Rents have dropped in the city of Los Angeles, making it the ninth-slowest rent-growing market in the nation, according to a new report from the apartment listing website.

The site’s index uses new lease signings to gauge rent levels, or when a unit is reoccupied after it has been vacant. Compared with a year ago, rents in Los Angeles fell 1.6 percent in May, the survey found. Rents also fell 0.2% in May compared to April.

Rob Warnock, senior researcher at Apartment List, noted that this was a big change from the pandemic, when demand for apartments was high but supply was low. “Even with landlords filling vacancies,” Warnock said, “prices are down 1.6 per cent year-on-year.”

He also pointed to relatively weak demand because of high inflation, low consumer confidence and reluctance to make major capital decisions. “It’s still a historically expensive market and that’s causing demand to pull back,” Warnock added.

According to Apartment List, the most recent median rent in the city of Los Angeles was $1,653 for a one-bedroom unit and $2,183 for a two-bedroom unit. The citywide apartment vacancy rate is 6.1%.

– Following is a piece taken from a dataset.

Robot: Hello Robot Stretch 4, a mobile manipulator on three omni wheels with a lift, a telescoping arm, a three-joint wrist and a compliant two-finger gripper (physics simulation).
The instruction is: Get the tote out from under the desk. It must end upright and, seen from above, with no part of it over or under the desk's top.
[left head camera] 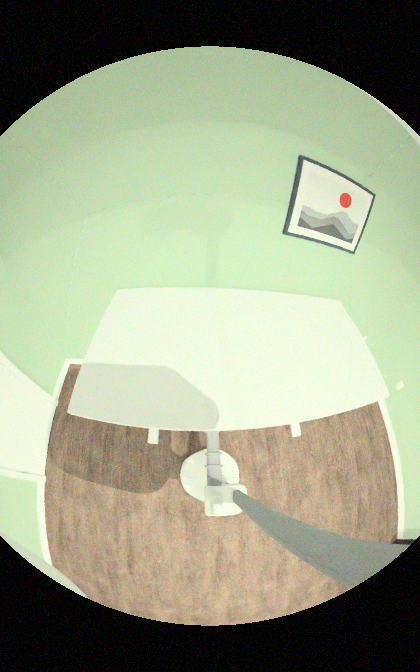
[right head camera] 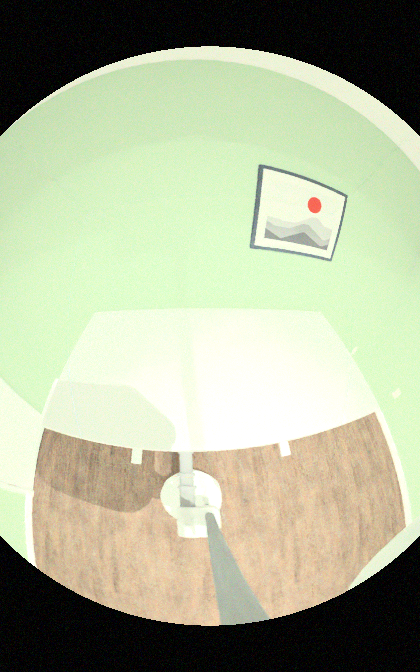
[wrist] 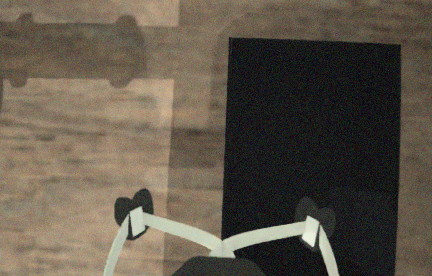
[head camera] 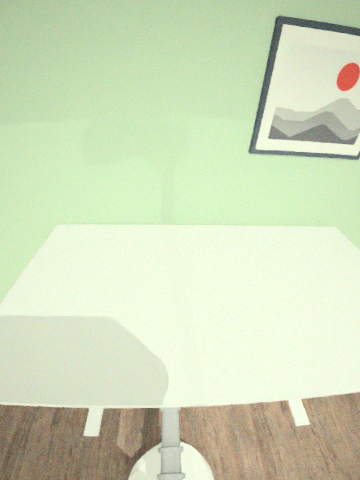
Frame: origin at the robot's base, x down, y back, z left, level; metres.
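Seen in the pictures: gripper, between the fingertips: (wrist: pixel 223 209).
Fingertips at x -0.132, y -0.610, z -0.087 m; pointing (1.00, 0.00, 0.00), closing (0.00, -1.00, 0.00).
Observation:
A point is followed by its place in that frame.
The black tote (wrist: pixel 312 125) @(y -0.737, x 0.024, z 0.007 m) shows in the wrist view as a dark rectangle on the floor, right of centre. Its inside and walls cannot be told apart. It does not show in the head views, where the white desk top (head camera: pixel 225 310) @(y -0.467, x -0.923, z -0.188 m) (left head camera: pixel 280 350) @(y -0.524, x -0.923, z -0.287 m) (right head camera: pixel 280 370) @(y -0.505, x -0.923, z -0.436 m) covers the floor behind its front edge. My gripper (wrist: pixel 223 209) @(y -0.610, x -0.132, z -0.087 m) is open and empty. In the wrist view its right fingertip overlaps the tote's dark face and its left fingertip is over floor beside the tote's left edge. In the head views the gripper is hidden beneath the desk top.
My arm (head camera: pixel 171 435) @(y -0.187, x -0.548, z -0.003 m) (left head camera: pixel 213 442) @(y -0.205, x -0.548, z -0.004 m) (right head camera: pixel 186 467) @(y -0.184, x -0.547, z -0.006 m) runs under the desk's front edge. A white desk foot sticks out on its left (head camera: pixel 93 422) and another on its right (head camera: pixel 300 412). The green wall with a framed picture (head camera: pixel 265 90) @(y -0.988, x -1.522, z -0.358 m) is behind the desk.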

The U.S. city with the fastest year-over-year rent growth was Madison, Wisconsin. According to Apartment List, there is an increase of almost 11% from May 2022 to May 2023. The city with the highest rent growth in Southern California was San Diego, where rents rose 1.3 percent.

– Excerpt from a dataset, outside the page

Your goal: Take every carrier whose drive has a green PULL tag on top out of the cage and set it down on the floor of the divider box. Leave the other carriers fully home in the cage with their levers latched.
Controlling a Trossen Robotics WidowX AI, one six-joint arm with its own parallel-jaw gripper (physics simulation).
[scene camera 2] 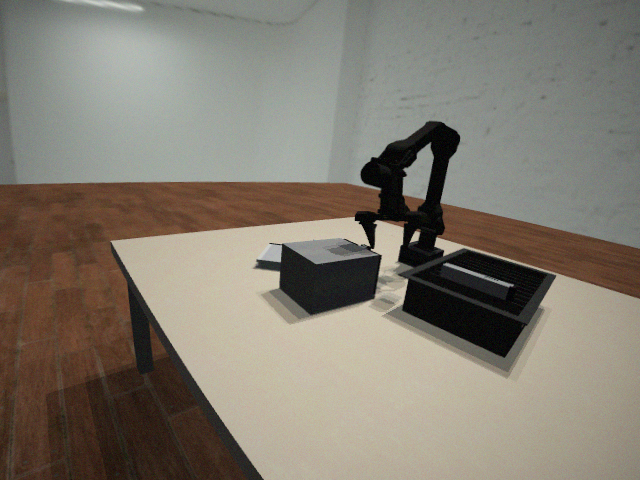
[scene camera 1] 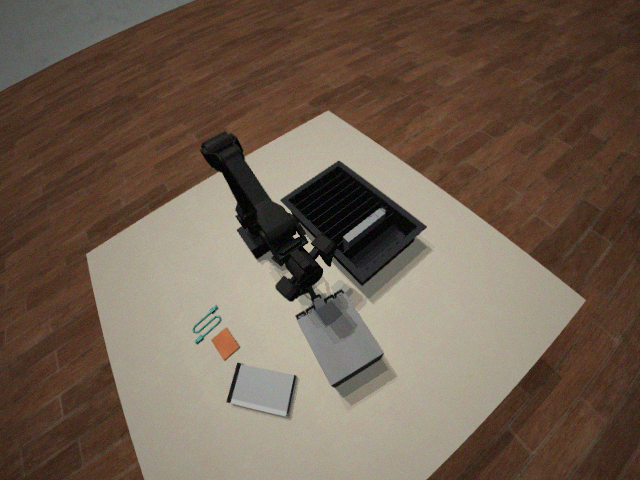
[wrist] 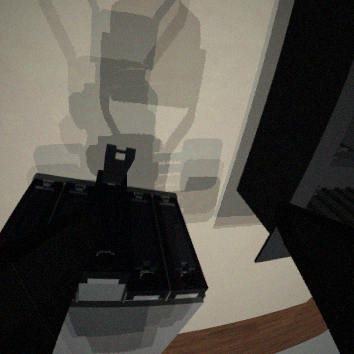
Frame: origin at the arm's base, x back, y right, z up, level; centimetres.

Apartment List’s research matched data from another listing site. In a statement on June 9, Redfin announced that asking rent prices in the western U.S. fell 2.1% in May compared to a year ago. Redfin researchers said rents are cooling because more multifamily housing has been built recently, which has increased supply.

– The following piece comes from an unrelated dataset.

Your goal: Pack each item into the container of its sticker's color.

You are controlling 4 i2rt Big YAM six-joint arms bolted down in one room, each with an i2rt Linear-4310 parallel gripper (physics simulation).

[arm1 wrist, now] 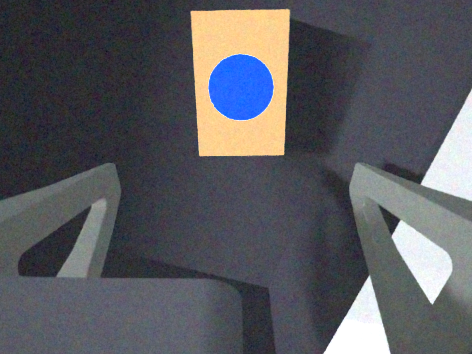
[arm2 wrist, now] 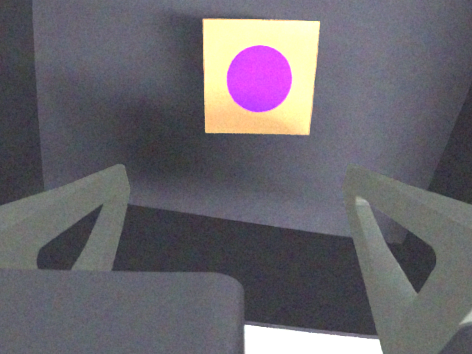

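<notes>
A tan box with a round blue sticker (arm1 wrist: 241, 135) lies in a dark tray (arm1 wrist: 240, 215) in the arm1 wrist view, ahead of the fingertips. The arm1 gripper (arm1 wrist: 235, 175) is open, with the box beyond its two fingers and not between them. A tan box with a round purple sticker (arm2 wrist: 259, 122) lies in another dark tray (arm2 wrist: 85, 65) in the arm2 wrist view. The arm2 gripper (arm2 wrist: 237, 175) is open, with that box beyond its fingertips. The arm3 and arm4 grippers do not show in these views. No coloured container shows in either view.
In the arm1 wrist view a white surface (arm1 wrist: 450, 150) shows past the tray's edge at the right. In the arm2 wrist view the tray's dark wall (arm2 wrist: 300, 280) stands near the fingers, with a strip of white surface (arm2 wrist: 310, 341) below it.
</notes>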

In this market, landlords will continue to feel increasing rental pressure, said Chris Gray of Moss & Company, a Sherman Oaks-based firm that manages 15,000 units.

“Landlords are seeing higher insurance costs, higher utility costs, higher labor costs,” he said.

State and city laws requiring more thorough seismic and balcony retrofits also drove up spending. Gray noted that the legacy of the pandemic still haunts him. Tenants who failed to pay rent during the eviction freeze backed up the court calendar, he complained.